Species-specific datasets are mounted at /srv/gbrowse/species/XXXXX,
where XXXXX is the name of the species. Within each species directory,
you will find the following:

  species.conf -- Contains the data source definition for this species.
  tracks.conf  -- Contains detailed track configuration for this
                     data source.
  dbs/         -- SQLite databases for this data source.
  Source/      -- Source files used to construct the SQLite databases
  Source/README-- Description of how to get the source and regenerate
                     the SQLite databases (this may be incomplete)
  bin/         -- Scripts possibly used during the collection and
                     processing of source data.

/srv/gbrowse and each of the species mounts all occupy distinct EBS
volumes and have a corresponding snapshot. The idea is that by
mounting and unmounting the volumes, you can control what data sources
are available to GBrowse (and avoid paying for storage for species you
don't care about).

Here is the current mapping between EBS volumes and snapshots:

   /srv/gbrowse                         snap-c43e21aa
   /srv/gbrowse/species/s_cerevisiae    snap-c23e21ac
   /srv/gbrowse/species/c_elegans       snap-c03e21ae  

After mounting or unmounting a species-specific volume, you should
restart GBrowse using /etc/init.d/apache2 restart.
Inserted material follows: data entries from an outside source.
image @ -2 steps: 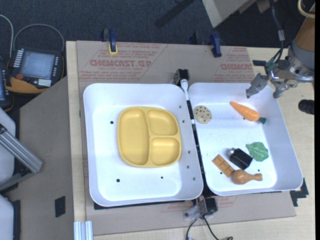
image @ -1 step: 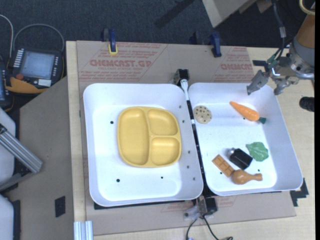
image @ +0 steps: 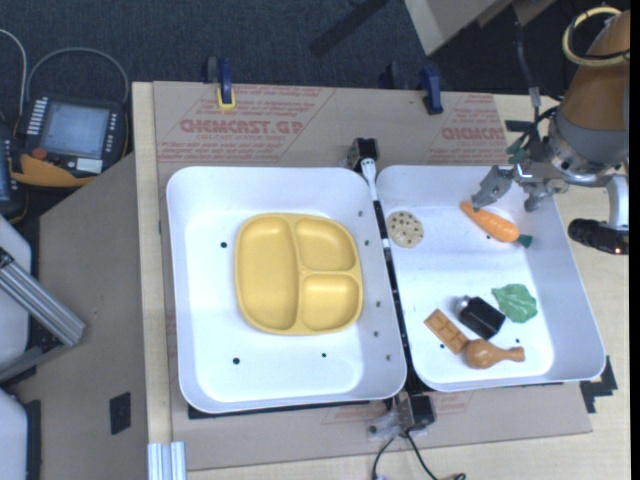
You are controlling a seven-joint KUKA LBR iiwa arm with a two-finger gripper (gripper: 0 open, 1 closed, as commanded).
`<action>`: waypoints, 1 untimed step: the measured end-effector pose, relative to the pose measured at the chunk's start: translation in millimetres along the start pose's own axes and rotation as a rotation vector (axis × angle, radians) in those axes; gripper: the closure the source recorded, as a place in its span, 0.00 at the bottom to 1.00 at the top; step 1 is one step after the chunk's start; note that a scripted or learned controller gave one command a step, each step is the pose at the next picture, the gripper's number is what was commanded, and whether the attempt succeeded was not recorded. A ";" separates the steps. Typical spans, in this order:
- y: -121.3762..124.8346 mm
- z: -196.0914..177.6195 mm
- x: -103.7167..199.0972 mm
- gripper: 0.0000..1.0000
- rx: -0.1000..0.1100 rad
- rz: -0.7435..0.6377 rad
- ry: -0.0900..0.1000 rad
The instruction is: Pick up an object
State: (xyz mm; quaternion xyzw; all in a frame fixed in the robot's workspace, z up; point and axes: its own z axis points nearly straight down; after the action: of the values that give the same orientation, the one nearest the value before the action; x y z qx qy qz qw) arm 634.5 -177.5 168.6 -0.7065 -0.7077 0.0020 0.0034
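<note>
Jaws [image: 515, 190] spread above the half-shadowed carrot [image: 491, 222].

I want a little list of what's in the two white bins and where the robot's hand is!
left bin: yellow divided plate
right bin: cookie, carrot, green leaf toy, black block, brown bar, chicken drumstick
hand: over the right bin's far edge, just above the carrot
holding anything: no, nothing between its fingers

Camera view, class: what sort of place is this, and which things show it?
Probably a robotics lab bench: a robot arm over two white bins, a control pendant, and toy food such as the carrot.
</note>
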 end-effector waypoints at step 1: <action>-3.4 42.8 -0.3 0.00 -0.002 0.002 -0.001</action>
State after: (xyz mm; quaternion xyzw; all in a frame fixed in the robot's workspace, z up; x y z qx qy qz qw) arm 630.7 -177.7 125.9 -0.7071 -0.7071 0.0014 0.0023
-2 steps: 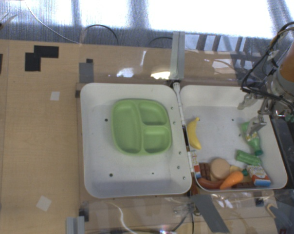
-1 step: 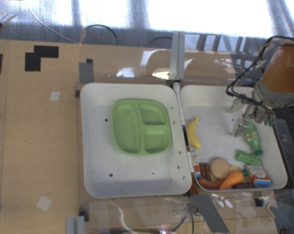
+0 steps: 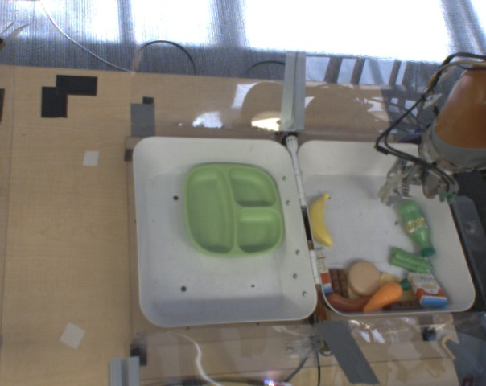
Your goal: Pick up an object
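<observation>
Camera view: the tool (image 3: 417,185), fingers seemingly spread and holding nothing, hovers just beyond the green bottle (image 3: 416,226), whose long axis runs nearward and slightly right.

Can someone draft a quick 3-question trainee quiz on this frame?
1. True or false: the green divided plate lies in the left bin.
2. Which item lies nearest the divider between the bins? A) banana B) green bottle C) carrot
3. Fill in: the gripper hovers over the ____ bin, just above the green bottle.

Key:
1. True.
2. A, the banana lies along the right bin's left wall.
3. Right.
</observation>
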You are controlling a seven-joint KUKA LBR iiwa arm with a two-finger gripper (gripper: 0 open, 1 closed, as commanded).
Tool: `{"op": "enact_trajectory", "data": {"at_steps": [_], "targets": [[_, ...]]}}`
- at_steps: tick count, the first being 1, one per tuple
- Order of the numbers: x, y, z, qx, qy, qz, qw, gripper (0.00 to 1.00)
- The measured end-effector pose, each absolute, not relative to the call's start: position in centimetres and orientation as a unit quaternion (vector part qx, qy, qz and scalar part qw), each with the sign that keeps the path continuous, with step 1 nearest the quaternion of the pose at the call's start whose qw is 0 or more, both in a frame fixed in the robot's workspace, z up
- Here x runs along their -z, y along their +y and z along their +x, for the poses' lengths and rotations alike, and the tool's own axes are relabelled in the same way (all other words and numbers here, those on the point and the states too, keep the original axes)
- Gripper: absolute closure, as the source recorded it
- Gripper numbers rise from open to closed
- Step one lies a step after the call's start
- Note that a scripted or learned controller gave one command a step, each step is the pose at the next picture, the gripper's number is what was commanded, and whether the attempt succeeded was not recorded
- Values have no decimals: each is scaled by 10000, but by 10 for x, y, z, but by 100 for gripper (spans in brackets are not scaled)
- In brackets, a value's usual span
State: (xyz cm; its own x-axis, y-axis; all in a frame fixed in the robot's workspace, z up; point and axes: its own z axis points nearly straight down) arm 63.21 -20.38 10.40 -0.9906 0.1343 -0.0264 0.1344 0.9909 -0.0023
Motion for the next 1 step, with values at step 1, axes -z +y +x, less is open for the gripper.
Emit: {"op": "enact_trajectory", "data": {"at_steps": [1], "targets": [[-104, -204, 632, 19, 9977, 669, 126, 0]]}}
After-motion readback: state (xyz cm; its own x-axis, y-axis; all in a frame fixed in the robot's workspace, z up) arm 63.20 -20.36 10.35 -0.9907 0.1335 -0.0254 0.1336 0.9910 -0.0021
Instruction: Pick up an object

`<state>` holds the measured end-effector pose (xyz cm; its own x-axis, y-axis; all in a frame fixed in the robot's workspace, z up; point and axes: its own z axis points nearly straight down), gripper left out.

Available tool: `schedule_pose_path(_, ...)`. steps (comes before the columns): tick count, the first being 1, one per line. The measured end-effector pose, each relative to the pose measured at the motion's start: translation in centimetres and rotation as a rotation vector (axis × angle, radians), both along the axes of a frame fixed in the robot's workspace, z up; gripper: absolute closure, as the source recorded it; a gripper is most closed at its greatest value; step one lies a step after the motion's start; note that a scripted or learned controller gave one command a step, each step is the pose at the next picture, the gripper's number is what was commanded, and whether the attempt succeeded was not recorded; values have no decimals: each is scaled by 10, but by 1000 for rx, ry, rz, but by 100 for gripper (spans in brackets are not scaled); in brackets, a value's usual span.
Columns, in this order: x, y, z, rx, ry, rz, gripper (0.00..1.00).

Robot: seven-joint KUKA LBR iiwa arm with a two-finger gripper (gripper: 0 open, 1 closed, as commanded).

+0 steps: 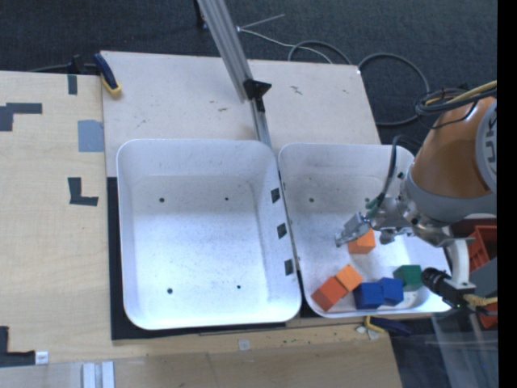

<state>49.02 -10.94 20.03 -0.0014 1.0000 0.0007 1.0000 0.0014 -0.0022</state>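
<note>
My gripper [363,231] hangs low over the middle of the right bin [323,156], reaching in from the right below the orange-banded arm. A small orange block [363,243] sits right at its tip, partly covered by it; I cannot tell whether the block is gripped or resting on the bin floor. Near the bin's front edge lie another orange block [349,276], a red-orange block [327,294], two blue blocks [370,296] and a green block [410,276].
The left bin [129,217] stands beside the right one, their walls meeting at a shared edge. A slanted metal rail [230,43] runs down from the top to the bins' back. Cables lie on the dark floor at the upper right.
</note>
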Motion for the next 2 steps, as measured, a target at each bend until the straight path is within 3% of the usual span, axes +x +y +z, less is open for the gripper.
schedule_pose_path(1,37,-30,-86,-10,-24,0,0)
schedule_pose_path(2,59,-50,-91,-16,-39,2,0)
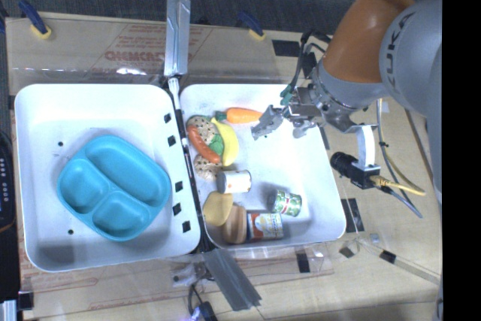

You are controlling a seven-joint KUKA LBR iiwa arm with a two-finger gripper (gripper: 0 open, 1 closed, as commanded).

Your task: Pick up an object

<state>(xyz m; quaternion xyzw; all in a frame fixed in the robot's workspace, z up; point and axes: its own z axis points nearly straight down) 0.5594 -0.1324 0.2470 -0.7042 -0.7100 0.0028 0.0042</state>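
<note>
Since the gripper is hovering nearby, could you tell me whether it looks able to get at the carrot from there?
Probably yes: the gripper hangs just right of the carrot, with bare bin floor between them.

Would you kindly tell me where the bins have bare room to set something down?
Left bin: bare floor all round the blue tray, widest along the top. Right bin: bare in the middle right, between the carrot and the green can. Crowded along its left wall, around the banana.

Left white bin (pixel 34 162) holding a blue three-compartment tray (pixel 113 186); brown cardboard sheet (pixel 98 45) behind both bins, fixed by blue clamps (pixel 35 19); grey metal divider strip (pixel 177 34) upright between the bins
</note>
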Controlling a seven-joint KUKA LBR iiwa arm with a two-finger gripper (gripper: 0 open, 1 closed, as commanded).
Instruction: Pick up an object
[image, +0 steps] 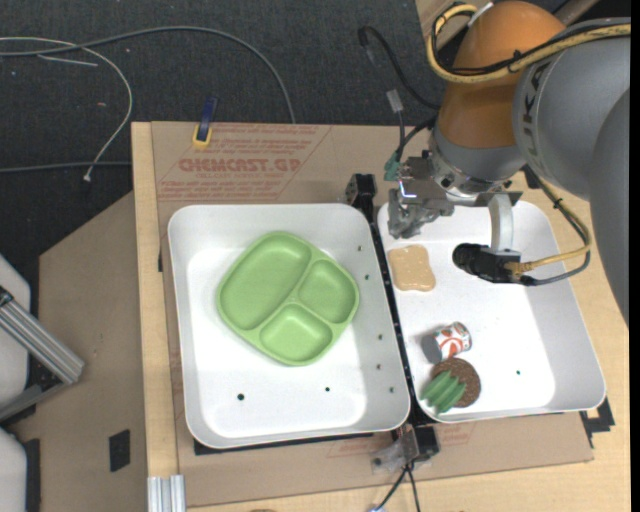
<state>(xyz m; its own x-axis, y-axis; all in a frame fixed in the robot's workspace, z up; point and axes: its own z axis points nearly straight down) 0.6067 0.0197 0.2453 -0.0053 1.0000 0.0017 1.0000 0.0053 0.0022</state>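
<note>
- arm (565, 95): grey with an orange band, comes in from the far right and hangs over the far part of the right bin
- cardboard sheet (250, 160): tan with red print, lies flat under both bins
- left bin (200, 310): white, shallow, holds one item
- right bin (545, 330): white, shallow, touching the left bin along its side, holds three small items
- green plate (288, 297): three compartments, lies flat near the middle of the left bin, turned at a slant
- gripper (408, 222): low over the far left corner of the right bin, just beyond the far edge of the bread slice; open or closed, cannot tell; nothing seen gripped
- bread slice (411, 269): tan, lies flat by the right bin's left wall, on the near side of the gripper
- brown disc (453, 385): round with a green piece on top, in the near left corner of the right bin
- small can (451, 341): white and red, on its side, just beyond the brown disc and well on the near side of the bread slice
- blue clip (206, 118): on the far edge of the cardboard sheet, outside the bins
</note>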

The gbrowse_attach_slaves.pl Script
-----------------------------------

This script uses the euca2ools command-line tools, which in turn uses
Amazon's REST API. The REST API is a lot faster than the SOAP API, so
I prefer it.

 1. Look up which species volumes are mounted on the currently-running
    master machine. This is done by inspecting the filesystem mount
    tables.
 2. Find out what EBS snapshots correspond to the mounted volumes.This
    is done via a series of euca2ools calls.
 3. Look up the AMI image for the current GBrowse Slave AMI. This is
    currently done by inspecting the file
    /srv/gbrowse/etc/ami_map.txt.
 4. Create a new security group for the slave instances that allows
    network connections between the currently running master instance
    and the slaves.
 5. Launch the desired number of GBrowse slave instances using the
    AMI identified in step (3), the security group created
    in step (4), and the EBS snapshots identified in step (2).
 6. As soon as the instances are running, update the configuration
    file /srv/gbrowse/etc/renderfarm.conf so that the running GBrowse
    process is aware of the slaves.
 7. Restart gbrowse.

To Do
-----

 1. The gbrowse_attach_slaves.pl script should record the instanceIds
    of the launched instances so that they can be shut down when no
    longer needed.

    Ideally this could be done by attaching a tag to
    the instance -- something like SlaveOf=i-12345, where i-12345 is
    the ID of the currently running master intance. The challenge is
    that euca2ools doesn't currently support the tagging API. I have
    started work on a Perl interface that supports just enough of the
    tagging API to get this done.
 
 2. There should be a gbrowse_detach_slaves.pl script that will use
    this recorded slave instance information to terminate one or more
    of the slaves (or all of them) and deregister them from
    renderfarm.conf.

 3. Using /srv/gbrowse/etc/ami_map.txt to find the slave AMI is a
    bit awkward. It means that every time we update the slave image
    we have to fix ami_map.txt and create a new snapshot of the
    /srv/gbrowse image. It would be better to use the tagging system
    to mark the latest slave.

 4. Web-based interface for mounting and unmounting species data
     volumes, and controlling the number of atached slaves.